Ни один мускул в моём теле больше не дёргается. Я снова устремляю взгляд в окно напротив. Ветки растущего возле здания дерева машут за стеклом, словно люди, просящие о помощи.
— Ладно, — за дверью раздаётся шуршание. — Тогда давай поговорим хотя бы так, через стену. Мне всё равно, главное — чтобы ты меня услышала. — Дерек откашливается. - Да, я действительно не был под сывороткой… Когда всё произошло, мы собрались у выхода, чтобы сбежать. Четыре рассказал мне про ваш план, как только ты покинула Яму… Он подумал, что так будет надёжнее. Мы собрали всех, кого смогли найти. Стайлз и Уилл привели Лидию и Эллисон, и они… Мы говорили им, что нет времени, но они не послушались: пулей убежали в сторону комнат. Они сказали, чтобы мы их не ждали, мол, сами вернутся, только чуть позже. Я понимал, что это конец. Если отпустить их, то будет уже поздно. Сыворотка заволокла большую часть Ямы. Те, кто остался на верхних ярусах, уже не были собой. И тогда я побежал. Хотел вернуть их… Но вместо этого встретил Эрика. На нём была специальная маска, прикрывающая нос и рот. Его глаза слезились от паров сыворотки. Он посмотрел на меня и спросил, верен ли я своей фракции. Я сказал, что да, и тогда он протянул мне точно такую же маску. Я принял её. Вместе мы двинусь по Яме прочь от тех, кто остался ждать у выхода. Когда сыворотка рассеялась, я нашёл Стайлза, но было уже поздно: они с Уиллом попали под сыворотку парализации. Тогда я сказал Эрику, что не собираюсь участвовать в его планах, а он ответил, что у меня нет выбора, если я хочу сохранить тебе жизнь. Он сказал, что следит за каждым углом в Чикаго, и все твои передвижения у него как на ладони. Я не знал, что от него ожидать, и согласился, но с условием, что он не тронет не только тебя, но и Стайлза. С ним, кстати, пришлось труднее. Он отказывался от любых условий, кроме смерти — настолько его пугала сама мысль стать предателем. Но Эрик не стал его убивать: сдержал слово, данное мне, потому что знал — лучше меня солдата ему не найти. Он накачал бедолагу сывороткой; его и всех, кто не хотел сотрудничать.
Дерек замолкает. Теперь я слышу только собственное сердцебиение.
— Ты убивал невинных людей, — наконец произношу я.
За дверью начинают активно шевелиться.
— У меня не было другого выбора…
— Выбор есть всегда, Дерек!
— Только не в этот раз. Ты могла умереть…
— И что? — срывается с моих губ вместе со всхлипом. — Почему всех так сильно беспокоит моя жизнь, когда единственному человеку, кого она должна волновать - мне — на неё плевать?
В ответ лишь молчание. Где-то за окном смеются товарищи, не унывающие даже в разгар битвы. Хрустит сломанная ветка. Скрипит половица под чьими-то тяжёлыми шагами этажом выше.
— Не говори так, слышишь? — наконец произносит Дерек. Его голос тихий и сиплый, словно у него ангина.
— Но это правда.
— Даже если и так. Моего беспокойства за твою жизнь хватит на нас двоих.
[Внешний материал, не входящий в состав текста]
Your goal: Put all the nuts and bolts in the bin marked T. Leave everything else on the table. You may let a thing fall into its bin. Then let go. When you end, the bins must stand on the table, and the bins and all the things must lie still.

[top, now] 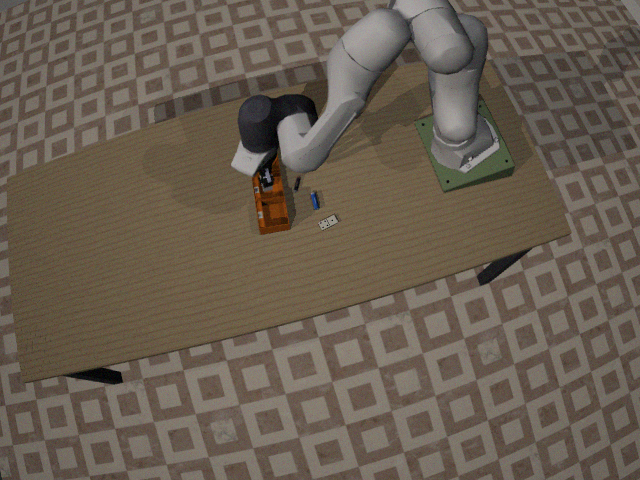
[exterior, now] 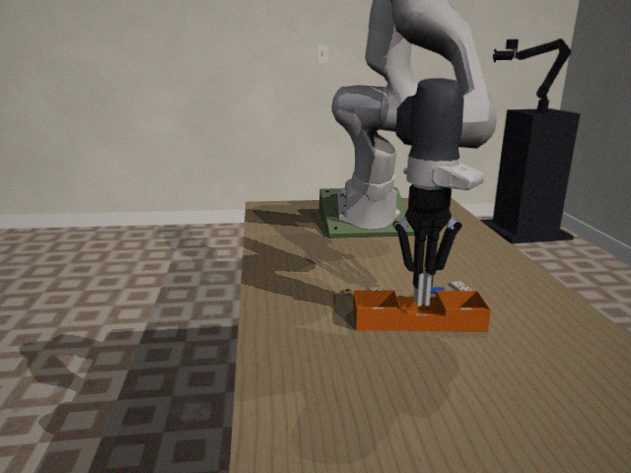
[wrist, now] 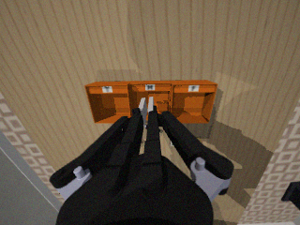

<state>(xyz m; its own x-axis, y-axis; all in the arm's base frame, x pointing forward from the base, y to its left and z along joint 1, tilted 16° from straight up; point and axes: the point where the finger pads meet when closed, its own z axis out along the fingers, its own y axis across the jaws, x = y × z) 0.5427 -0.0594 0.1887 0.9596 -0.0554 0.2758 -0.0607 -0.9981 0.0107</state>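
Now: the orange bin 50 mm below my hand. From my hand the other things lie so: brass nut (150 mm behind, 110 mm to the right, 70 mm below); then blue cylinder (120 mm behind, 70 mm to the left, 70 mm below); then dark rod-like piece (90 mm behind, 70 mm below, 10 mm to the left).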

Я резко поднимаюсь на ноги. Буквально мгновение голова, тяжестью больше напоминающая огромное колесо грузовика, кружится сразу во всех направления. Я трясу ей, приходя в порядок, отодвигаю щеколду и распахиваю дверь. Дерек, сидящий возле неё у стены, тут же подскакивает.
— Почему? Чем я такая особенная? Я достойна жить не больше, чем все, кто погиб за последние дни… Те, кого я не смогла спасти!